Al margen del abanico de posibilidades que tales innovaciones técnicas aportaron al lenguaje audiovisual, éstos y otros films de similar calado apenas contribuyen a enriquecer el patrimonio cultural de la única forma de arte verdaderamente popular que nos legó el pasado siglo.

Y bajo la etiqueta de moda pasajera, de innoble argucia y de innecesaria y barata bisutería, uno había catalogado a todas aquellas producciones recientes de Hollywood que se han rodado mediante el procedimiento de las tres dimensiones: truco sin magia que vivió una primera edad dorada en los años cincuenta, con apreciables thrillers como Los crímenes del museo de cera (1953) o Crimen perfecto (1954). Sin embargo, el pasado 7 de diciembre, en la sala 2 de los Yelmo Cines, en el centro comercial Meridiano, de Santa Cruz de Tenerife, tuve que tragarme todos estos prejuicios, al asistir, entre atónito, desconcertado y profundamente hipnotizado, a la proyección en 3D del largometraje La vida de Pi, del taiwanés Ang Lee, que este domingo opta a once Oscars, de los cuales probablemente no se llevará ni siquiera un tercio.

Basada en una novela del canadiense Yann Martel, que ya ha sido traducida a cuarenta y dos idiomas (supongo que, entre ellos, el catalán), esta fábula deslumbrante sobre la fe (en Dios y en el hombre) resulta una excepcional reinvención del género épico y, en concreto, de aquellos relatos, tan antiguos como la Humanidad, donde se nos cuenta el viaje al interior de sí mismo de su protagonista. Viaje, en este caso, multitudinario, porque, aunque el héroe de la historia, narrada con un prodigioso dominio de la luz, del color y del movimiento (que son la esencia del cine como espectáculo para cualquier edad), pase gran parte de su odisea a bordo de un bote salvavidas con la única compañía de un espléndido tigre de Bengala (acaso la más feroz y hermosa de todas las criaturas de la Creación, si exceptuamos a Ava Gardner, en Pandora y el holandés errante), en su increíble peripecia jamás permanece solo.

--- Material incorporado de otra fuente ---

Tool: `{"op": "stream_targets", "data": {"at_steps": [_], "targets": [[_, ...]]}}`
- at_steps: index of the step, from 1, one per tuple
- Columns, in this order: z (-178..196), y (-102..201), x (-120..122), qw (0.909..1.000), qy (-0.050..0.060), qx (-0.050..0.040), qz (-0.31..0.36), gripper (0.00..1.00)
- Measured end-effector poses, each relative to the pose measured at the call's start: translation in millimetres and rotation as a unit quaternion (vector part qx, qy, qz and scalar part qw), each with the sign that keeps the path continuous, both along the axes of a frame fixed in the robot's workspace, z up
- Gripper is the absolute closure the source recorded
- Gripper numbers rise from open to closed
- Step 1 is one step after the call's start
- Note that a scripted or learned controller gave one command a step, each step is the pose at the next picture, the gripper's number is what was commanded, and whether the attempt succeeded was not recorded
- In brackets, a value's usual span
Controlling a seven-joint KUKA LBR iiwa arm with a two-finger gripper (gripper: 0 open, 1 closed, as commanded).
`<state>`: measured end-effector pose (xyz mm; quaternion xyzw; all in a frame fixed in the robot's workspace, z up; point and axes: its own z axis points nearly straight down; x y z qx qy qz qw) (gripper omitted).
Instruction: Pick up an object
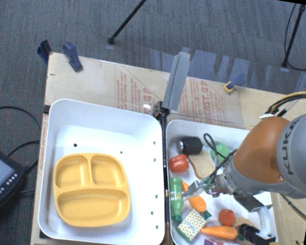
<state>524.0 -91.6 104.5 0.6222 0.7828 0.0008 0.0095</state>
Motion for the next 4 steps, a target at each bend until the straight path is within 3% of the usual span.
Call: {"op": "stream_targets", "data": {"at_steps": [1,2,3,4], "targets": [[7.7,2.1,-1.0,1.0000,0.004,0.0037,-0.001,1.00],[82.4,16.9,-17.1,0.9894,0.008,0.0065,-0.145,1.00],[160.8,7.1,65.8,0.9838,0.006,0.0063,-0.179,1.00],[137.7,54.5,115.5,0.9909,0.010,0.0058,-0.134,1.00]]}}
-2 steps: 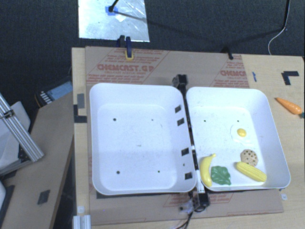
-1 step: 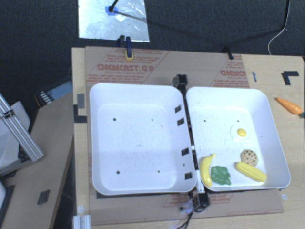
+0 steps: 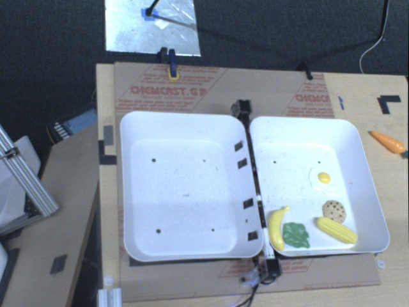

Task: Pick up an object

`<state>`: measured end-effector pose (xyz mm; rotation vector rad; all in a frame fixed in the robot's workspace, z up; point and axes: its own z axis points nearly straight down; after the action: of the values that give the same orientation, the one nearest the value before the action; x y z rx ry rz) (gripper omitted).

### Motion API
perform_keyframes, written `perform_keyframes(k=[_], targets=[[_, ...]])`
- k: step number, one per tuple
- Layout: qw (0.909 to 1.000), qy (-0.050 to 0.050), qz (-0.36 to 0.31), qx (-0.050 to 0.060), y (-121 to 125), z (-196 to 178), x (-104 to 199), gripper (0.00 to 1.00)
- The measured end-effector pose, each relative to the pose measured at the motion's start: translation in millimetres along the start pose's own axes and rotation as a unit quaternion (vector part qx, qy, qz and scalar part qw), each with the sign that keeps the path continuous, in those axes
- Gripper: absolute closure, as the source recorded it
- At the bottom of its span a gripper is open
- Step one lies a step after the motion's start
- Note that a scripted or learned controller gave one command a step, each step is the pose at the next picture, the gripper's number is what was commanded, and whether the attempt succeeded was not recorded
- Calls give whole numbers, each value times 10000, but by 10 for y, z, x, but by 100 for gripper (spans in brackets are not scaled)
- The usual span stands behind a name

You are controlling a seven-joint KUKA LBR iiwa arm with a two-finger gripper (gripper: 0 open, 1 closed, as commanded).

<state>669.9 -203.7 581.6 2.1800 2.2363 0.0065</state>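
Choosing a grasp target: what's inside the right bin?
The right bin holds a fried egg, cookie, corn cob, banana and green leaf. None is covered.

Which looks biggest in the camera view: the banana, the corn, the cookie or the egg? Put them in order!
1. banana
2. corn, nearly as long, so a close call
3. cookie
4. egg

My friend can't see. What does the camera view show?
Two white bins sit side by side on a bench; the right bin holds a toy banana, green leaf, corn cob, cookie and fried egg. A toy carrot lies outside, right of that bin.
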Motion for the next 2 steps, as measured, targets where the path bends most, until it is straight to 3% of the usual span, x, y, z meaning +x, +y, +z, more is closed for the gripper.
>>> perform_keyframes(k=[2], targets=[[10000,-24,-52,-38,6,-238,9,100]])
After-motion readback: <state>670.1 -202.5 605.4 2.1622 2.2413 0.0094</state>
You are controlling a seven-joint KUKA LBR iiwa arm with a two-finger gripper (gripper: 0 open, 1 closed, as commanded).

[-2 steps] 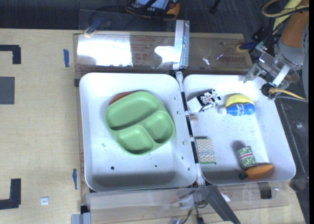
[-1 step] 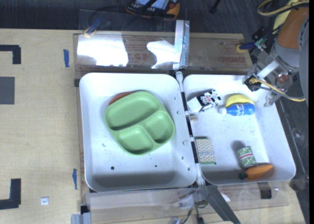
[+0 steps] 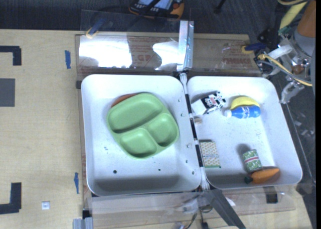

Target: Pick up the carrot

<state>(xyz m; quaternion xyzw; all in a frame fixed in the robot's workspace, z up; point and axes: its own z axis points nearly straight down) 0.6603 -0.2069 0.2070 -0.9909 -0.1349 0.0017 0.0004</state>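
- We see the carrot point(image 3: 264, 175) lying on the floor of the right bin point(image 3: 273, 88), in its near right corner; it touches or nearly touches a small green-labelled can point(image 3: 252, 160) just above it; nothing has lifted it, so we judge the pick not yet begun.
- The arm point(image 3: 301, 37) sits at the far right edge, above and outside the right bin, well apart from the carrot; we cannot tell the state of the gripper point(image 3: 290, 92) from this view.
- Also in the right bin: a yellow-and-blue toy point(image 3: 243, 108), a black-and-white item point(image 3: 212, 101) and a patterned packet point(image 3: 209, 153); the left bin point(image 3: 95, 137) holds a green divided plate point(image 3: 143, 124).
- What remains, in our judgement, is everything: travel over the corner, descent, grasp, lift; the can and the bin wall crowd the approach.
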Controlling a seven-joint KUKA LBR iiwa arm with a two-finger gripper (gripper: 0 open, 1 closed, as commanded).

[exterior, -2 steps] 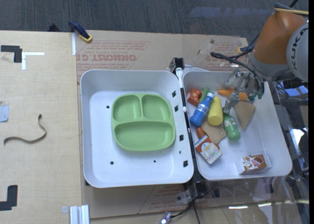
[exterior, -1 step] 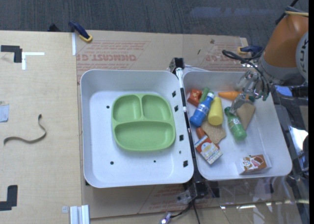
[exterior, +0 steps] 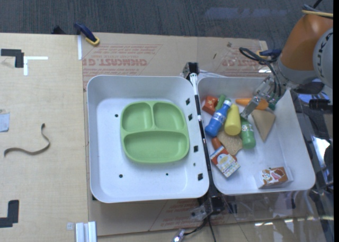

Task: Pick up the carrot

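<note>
Cardboard (exterior: 122, 58) under bins carries reversed red print, unreadable. Green divided plate (exterior: 154, 131) sits in left bin (exterior: 100, 172). Right bin (exterior: 294, 145): blue bottle (exterior: 217, 118), yellow bottle (exterior: 232, 121), small printed cartons, text illegible. Carrot (exterior: 247, 101) near back wall, just beside gripper (exterior: 255, 105); finger state: cannot tell.

Dark grey carpet floor (exterior: 159, 2) lies beyond a light wooden tabletop (exterior: 42, 92). Flattened brown cardboard (exterior: 137, 58) covers its middle, with black tape marks (exterior: 13, 55) at the left.
</note>
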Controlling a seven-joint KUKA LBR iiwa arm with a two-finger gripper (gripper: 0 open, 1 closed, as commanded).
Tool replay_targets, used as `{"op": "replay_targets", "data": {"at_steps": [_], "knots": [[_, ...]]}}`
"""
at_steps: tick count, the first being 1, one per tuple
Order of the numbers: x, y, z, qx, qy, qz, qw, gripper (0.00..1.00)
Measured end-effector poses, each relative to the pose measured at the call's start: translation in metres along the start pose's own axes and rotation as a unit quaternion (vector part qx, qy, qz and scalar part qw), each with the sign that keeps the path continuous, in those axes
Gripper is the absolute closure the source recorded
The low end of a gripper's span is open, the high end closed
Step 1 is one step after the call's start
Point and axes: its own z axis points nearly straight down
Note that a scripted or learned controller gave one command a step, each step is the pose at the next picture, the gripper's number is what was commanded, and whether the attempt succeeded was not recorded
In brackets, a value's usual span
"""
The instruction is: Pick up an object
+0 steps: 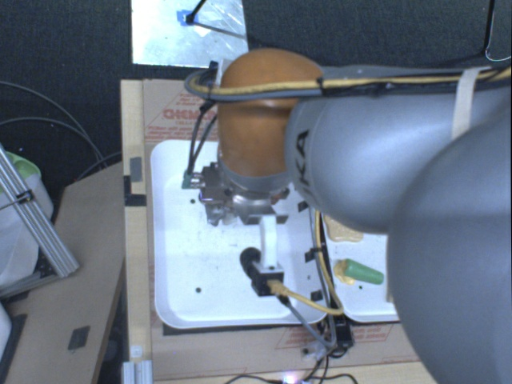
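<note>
Slanted overhead view of the tabletop [88, 214]. The grey arm with an orange band [256, 118] enters from 3 o'clock and covers much of the right half of the view. Its hand [228, 202] is over the shallow white left bin [184, 254], toward that bin's 12 o'clock side. The wrist hides the hand from above, so whether it is wide, narrow or holding anything cannot be told. The floor of the left bin carries a few dark specks. At 4 o'clock from the hand, in the shallow white right bin [360, 302], a green tapered piece with a yellow end [364, 274] lies on its side, yellow end toward 9 o'clock. Near it at 11 o'clock lies a flat tan piece [344, 230], partly hidden by the arm. Both pieces are apart from the hand. The bins rest on a brown cardboard sheet with red print [164, 114]. At 12 o'clock of the view a shiny silver sheet [188, 18] lies on dark ground.
</note>
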Motion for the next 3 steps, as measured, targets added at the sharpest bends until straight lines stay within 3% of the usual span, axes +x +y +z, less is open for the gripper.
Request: {"op": "replay_targets", "data": {"at_steps": [1, 2, 3], "knots": [[-0.001, 0.037, 0.152, -0.001, 0.000, 0.000, 1.0000, 1.00], [-0.047, 0.090, 0.170, -0.006, 0.001, 0.002, 1.0000, 1.00], [-0.129, 0.052, 0.170, -0.003, 0.001, 0.004, 1.0000, 1.00]]}}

Junto a Pi, al que da vida un prometedor debutante, el joven indio Suraj Sharma, quien, en muchísimos instantes, nos recuerda a su compatriota Sabú Dastagir (entrañable estrella del mejor cine de aventuras que quizá jamás se haya filmado), navegan también a la deriva aquellos náufragos que antes que él emprendieron idéntica travesía. Nos estamos refiriendo, naturalmente, a Simbad, a Ulises, a Lázaro de Tormes, a Robinson Crusoe, a Gulliver, a Jim Hawkins, a Arturo Gordon Pym, a Oliver Twist o a Martin Eden, y, por supuesto, incluimos dentro de esa embarcación y, en primer lugar, a los espectadores, que, gracias al fabuloso juego de espejismos que guarda en su interior, como en una caja china, esta magnífica ficción cinematográfica, de verdades que se bifurcan y se desdoblan como en un cuento de Borges, llegan a vivir su visionado como una experiencia casi física, a la par que emocionante y conmovedora.

¿Qué más se puede pedir por nueve euros con veinte céntimos?